Что касается Швеции, то "эта благородная и искони свободная нация, - говорит автор, - отличается в сношениях с Россией гуманностью и отсутствием мелкой придирчивости". Вопрос о пленных в сношениях России с Швецией впервые встречается в Московском договоре 1557 года. Когда шведские послы предложили полный размен пленных без выкупа, то московские бояре отвечали: "Вы, как виновные, обязаны без выкупа отпустить Россиян, купцов и других, вами захваченных; а мы, как правые, дозволяем вам выкупать Шведских пленных, у кого их найдете, если они не приняли нашей веры". "По Плюсскому договору 1583 г. условлен был полный взаимный размен пленных без выкупа. Это начало: сделалось постоянным в наших трактатах с Швецией".

Глава V "О постлиминии и вознаграждении за плен" носит более государственно-правовой, чем международно-правовой характер. Глава VI, последняя, посвящена "Ведомству дел о пленных". Факт войны мешает применению к пленным общего начала о вмешательстве отечественного государства в судьбу своих подданных в другом государстве. Имеются, однако, "1) картели о пленных; о способе их содержания, освобождения и проч., заключаемыя и во время самой войны между военными начальствами; 2) трактаты о судьбе пленных, заключаемыя во время мира, с тою естественною оговоркою, что война не разрушит их:" Наконец, "начало взаимности, имеющее такое важное значение относительно положения иностранцев, сохраняет свою важность и в вопросе о пленных".

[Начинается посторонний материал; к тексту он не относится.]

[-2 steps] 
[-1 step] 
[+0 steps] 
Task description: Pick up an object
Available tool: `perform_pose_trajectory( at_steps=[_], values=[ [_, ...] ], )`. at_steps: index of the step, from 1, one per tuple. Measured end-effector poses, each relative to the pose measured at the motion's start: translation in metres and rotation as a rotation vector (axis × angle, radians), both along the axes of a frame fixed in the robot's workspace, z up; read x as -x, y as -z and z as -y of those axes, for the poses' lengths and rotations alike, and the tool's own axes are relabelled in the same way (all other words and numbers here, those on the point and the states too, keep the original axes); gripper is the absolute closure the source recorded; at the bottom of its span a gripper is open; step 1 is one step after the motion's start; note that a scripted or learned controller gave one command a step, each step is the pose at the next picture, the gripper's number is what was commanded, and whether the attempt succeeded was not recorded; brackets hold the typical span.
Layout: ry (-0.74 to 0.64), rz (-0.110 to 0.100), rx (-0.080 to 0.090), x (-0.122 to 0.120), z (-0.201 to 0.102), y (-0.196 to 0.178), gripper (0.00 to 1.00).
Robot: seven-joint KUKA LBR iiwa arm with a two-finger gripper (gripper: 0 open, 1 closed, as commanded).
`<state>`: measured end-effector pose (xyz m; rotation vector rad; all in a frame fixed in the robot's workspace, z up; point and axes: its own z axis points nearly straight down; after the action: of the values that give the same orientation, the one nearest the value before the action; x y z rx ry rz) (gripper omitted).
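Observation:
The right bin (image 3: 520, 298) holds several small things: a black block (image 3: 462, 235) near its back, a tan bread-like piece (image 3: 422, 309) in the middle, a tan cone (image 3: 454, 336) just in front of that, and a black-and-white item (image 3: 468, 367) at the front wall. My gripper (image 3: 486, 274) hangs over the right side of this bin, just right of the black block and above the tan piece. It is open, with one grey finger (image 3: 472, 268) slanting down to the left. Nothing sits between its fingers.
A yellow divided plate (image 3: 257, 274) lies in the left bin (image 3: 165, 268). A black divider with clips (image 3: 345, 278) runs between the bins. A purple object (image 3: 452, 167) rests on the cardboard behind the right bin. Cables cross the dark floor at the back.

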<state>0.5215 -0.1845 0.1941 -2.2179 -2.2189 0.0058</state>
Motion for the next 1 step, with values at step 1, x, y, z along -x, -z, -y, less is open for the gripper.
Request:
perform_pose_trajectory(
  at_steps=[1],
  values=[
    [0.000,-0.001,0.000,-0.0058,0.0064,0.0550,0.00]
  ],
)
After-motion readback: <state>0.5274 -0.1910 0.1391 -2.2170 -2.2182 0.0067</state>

В "Положениях", приложенных к книге, кратко сформулировано ее содержание. Всего положений 21.

Часть работы Лохвицкого, относящаяся к татарам, была до ее выхода в свет напечатана в трех номерах "Московских ведомостей" под заглавием: "О выкупе пленных у татар"*(864).

Довольно сдержанный отзыв о диссертации Лохвицкого дал М.Н. Капустин в "Русском вестнике"*(865). Рецензент находит, что работа Лохвицкого касается "более сферы государственной, чем международной. Такое преобладание должно по необходимости отразиться во всех сочинениях, которыя занимаются сношениями России с другими государствами в тот период ея исторической жизни, когда она еще не вполне вступила в международный союз, когда она развивала юридическия начала преимущественно из своей национальности. В сочинении "О пленных" международное право выступает весьма слабо и стоит отрешенно, каким-то чуждым явлением; но этот труд не совершенно безплоден: он представляет довольно полную картину положения пленных в древнем русском праве, на сколько это возможно на основании существующих источников. Сочинение г. Лохвицкого отвечает своей задаче и по исполнению стоит на степени разработки фактов".

Совсем иную оценку труду Лохвицкого дает в своем пространном отзыве А.Б. Лакиер*(866). Он приветствует "нашу историко-юридическую литературу с столь прекрасным приобретением", называет его работу "добросовестным и во всех отношениях удачным трудом" и выражает надежду "на дальнейшее обогащение ея (юридической литературы. - В.Г.) новыми произведениями пера г. Лохвицкого, котораго первый труд заслуживает полного одобрения, ибо вполне удовлетворяет современным требованиям науки".

Рецензент, отмечая "господство у нас, в юридической литературе, исторического направления", констатирует, что "историческия изыскания до сих пор менее всего были направлены на область международного права", ибо публикация исторических документов началась недавно, и предмет исследования требует сравнительного метода и предполагает в исследователе "особенную тонкость понимания и осторожность в приемах". Между тем, "вопросы об отношениях данного государства к другим, в известную эпоху исторического развития, есть дело особенной важности".

Дальше идет рассмотрение работы Лохвицкого по отдельным исследуемым им вопросам: 1) состояние пленных, 2) натурализация пленных, 3) освобождение пленных из рук татар, 4) о мерах к освобождению пленных от Литвы, Польши и Швеции, 5) о постлиминии и 6) о ведомстве дел о пленных.

"Верность мысли и правильность соображения, - говорит рецензент, - просвечивает и там, где, за отсутствием документальных доказательств, начинается область предположений"*(867).

В краткой заметке о сочинении Лохвицкого Н.Г. Чернышевский дал ему тоже вполне благоприятную оценку: "свод известий, - замечает он, - точен и полон", без претензий на общие выводы; "подобные труды всегда бывают полезны и заслуживают уважения" ("Современник", 1856. N 1 и в Собр. соч. Т.II. СПб., 1906. С.290).